WHAT YOU HAVE TO DO:
In the listing below, find each line with the string "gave" and report it.

MATERIAL PROVIDED:
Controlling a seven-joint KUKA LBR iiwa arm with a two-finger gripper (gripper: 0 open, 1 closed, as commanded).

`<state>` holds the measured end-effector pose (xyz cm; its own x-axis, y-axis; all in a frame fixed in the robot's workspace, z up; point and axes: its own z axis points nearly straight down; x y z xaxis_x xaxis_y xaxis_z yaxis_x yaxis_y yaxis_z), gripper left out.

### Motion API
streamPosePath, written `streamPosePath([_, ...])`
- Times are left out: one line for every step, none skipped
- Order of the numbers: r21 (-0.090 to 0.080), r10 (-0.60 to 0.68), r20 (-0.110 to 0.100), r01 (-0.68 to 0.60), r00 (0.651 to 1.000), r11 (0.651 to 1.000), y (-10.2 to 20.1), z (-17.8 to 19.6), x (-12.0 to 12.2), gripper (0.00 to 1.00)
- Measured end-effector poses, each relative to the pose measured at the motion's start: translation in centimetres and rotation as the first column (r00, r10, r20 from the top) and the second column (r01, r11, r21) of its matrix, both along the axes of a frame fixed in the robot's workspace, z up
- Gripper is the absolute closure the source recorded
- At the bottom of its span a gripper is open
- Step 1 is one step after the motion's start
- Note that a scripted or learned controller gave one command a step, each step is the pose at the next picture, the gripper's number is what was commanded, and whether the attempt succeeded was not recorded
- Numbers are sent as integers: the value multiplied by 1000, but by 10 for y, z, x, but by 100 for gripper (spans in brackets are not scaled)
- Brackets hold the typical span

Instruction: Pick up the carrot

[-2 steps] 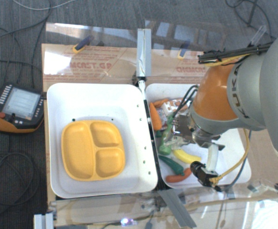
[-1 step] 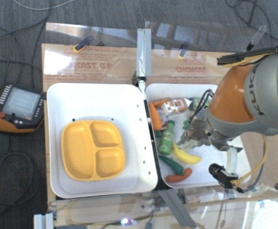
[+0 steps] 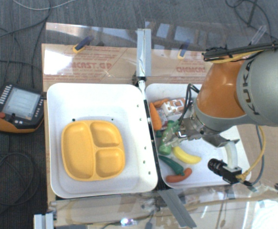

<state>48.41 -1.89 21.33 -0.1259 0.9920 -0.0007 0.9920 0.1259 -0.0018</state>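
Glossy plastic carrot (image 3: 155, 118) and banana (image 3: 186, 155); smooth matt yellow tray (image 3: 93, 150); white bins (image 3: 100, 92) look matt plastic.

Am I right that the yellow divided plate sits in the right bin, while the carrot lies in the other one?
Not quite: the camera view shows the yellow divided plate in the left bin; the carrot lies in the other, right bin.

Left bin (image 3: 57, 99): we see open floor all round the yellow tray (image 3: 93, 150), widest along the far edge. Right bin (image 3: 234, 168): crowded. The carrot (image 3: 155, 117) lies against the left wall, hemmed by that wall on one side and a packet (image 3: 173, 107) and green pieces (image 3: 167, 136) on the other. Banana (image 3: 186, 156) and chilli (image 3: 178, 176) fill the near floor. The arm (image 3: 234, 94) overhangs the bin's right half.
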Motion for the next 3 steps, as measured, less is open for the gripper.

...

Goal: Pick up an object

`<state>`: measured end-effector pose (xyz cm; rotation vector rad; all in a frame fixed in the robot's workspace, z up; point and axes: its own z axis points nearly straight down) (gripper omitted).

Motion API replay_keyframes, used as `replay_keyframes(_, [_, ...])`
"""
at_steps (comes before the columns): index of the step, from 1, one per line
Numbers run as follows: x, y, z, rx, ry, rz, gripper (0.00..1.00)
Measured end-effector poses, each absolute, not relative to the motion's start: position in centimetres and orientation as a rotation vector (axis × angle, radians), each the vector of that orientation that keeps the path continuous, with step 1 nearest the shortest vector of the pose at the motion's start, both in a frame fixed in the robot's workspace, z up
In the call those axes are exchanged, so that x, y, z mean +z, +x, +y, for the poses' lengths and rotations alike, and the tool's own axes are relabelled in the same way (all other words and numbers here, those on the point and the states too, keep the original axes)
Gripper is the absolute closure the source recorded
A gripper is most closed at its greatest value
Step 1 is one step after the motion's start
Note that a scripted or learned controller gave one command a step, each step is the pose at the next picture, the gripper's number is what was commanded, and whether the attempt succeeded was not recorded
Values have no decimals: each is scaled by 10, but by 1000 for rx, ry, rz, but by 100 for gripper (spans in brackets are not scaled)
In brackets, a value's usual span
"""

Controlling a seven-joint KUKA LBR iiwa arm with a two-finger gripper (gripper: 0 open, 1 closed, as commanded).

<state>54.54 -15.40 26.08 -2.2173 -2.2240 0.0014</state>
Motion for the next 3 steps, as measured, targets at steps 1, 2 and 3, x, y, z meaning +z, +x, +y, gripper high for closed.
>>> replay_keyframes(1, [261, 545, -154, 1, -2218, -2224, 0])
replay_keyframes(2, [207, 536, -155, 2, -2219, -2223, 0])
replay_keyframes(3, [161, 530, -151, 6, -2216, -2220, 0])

YOUR SOLUTION:
- Note that a scripted or learned controller gave one command a step, each step is the pose at the next picture, the gripper's number is what was commanded, and whether the attempt succeeded was not recorded
Note that a scripted or learned controller gave one command a step, each step is the pose at the next picture, the gripper's number is what was commanded, and whether the attempt succeeded was not recorded

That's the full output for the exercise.